### Exercise requirements
Scan each line of the records for the word "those" and extract the ones that have it.

### Dataset excerpts
[Start of section]

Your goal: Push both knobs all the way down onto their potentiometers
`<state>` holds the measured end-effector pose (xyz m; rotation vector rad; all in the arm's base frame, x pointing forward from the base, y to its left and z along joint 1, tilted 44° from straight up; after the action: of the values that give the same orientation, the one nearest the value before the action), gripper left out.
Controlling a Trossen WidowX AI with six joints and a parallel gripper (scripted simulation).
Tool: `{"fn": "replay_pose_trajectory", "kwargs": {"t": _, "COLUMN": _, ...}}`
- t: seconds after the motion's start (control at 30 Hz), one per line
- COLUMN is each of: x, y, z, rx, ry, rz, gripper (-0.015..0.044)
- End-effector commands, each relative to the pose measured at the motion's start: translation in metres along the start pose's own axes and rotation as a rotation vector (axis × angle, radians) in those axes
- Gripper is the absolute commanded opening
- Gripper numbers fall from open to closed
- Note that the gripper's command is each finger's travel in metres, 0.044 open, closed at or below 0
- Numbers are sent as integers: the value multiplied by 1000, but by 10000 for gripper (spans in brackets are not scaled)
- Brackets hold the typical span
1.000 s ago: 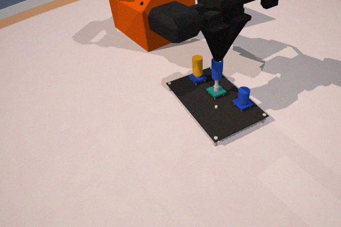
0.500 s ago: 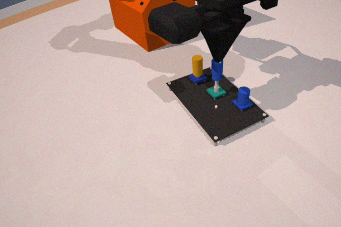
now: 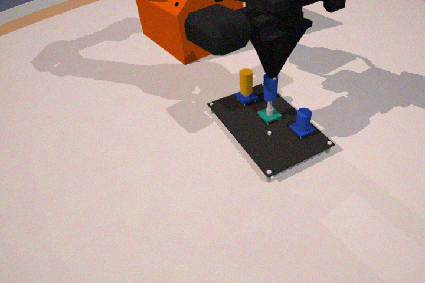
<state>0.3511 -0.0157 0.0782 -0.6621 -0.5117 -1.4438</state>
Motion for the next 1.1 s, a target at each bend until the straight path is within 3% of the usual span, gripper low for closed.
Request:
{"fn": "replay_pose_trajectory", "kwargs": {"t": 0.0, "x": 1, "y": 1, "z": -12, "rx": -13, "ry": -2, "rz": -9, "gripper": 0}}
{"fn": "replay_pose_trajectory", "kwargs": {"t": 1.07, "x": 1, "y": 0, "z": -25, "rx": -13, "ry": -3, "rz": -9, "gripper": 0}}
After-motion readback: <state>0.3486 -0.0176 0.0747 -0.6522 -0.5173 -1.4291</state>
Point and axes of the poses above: the point midway between the two fingers, 35 mm back from their tips, its own z axis back along the fingers, its own x axis across the jaws, y = z × x, the point moved 9 cm from there along z, back along the fingers, and after that the axes turned 10 degrees about z, right-handed, at the moved point
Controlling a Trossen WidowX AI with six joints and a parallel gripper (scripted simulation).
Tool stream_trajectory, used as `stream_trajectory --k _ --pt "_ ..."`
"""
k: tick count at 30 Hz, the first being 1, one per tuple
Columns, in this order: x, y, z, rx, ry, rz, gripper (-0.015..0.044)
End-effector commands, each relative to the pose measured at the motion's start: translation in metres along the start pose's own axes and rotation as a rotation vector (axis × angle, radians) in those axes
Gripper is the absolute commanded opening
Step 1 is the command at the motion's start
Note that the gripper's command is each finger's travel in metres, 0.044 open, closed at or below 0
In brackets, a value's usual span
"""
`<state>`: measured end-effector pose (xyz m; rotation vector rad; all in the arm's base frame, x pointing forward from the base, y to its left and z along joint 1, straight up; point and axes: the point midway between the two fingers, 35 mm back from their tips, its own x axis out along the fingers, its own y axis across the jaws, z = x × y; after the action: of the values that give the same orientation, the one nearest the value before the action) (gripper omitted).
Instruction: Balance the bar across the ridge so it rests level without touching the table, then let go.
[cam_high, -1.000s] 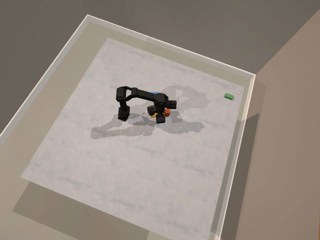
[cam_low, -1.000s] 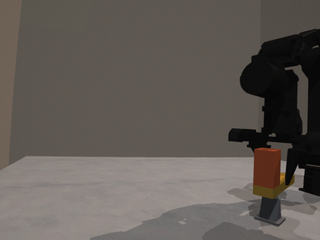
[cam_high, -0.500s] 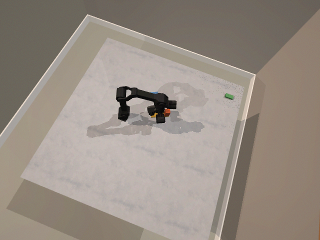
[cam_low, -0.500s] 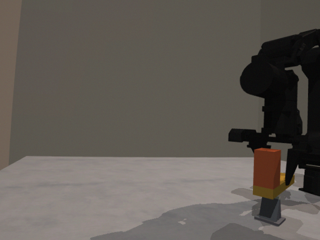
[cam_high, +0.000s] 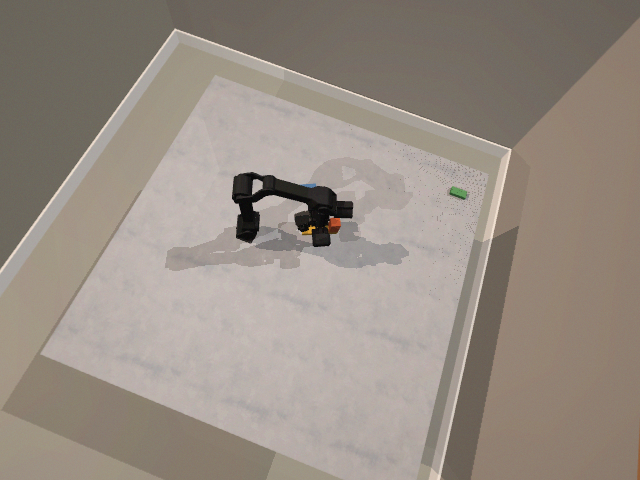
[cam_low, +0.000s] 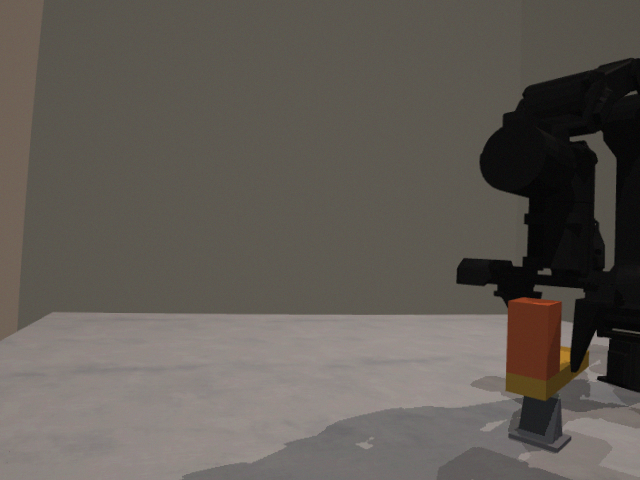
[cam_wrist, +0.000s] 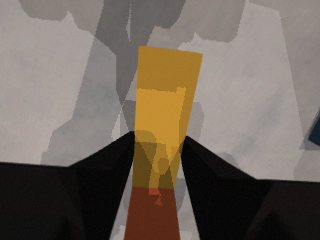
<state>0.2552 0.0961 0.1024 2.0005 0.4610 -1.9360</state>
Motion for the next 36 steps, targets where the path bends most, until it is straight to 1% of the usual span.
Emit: stream_trajectory --k 1,36 --pt "0.0015 -0.0003 0.0006 0.004 -0.003 -0.002 0.0" --pt "0.0046 -0.0003 0.0005 0.004 -0.003 -0.002 0.0"
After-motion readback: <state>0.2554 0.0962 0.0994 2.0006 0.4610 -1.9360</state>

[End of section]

### Expected output
- End-effector commands, each relative to the pose measured at the motion's start: translation in metres along the start pose's own axes and rotation as a rotation vector (axis × angle, radians) in those axes
End-effector commands, each relative to the pose measured at the motion's start: translation in metres along the start pose's own axes and rotation as a rotation vector (axis × angle, radians) in those axes

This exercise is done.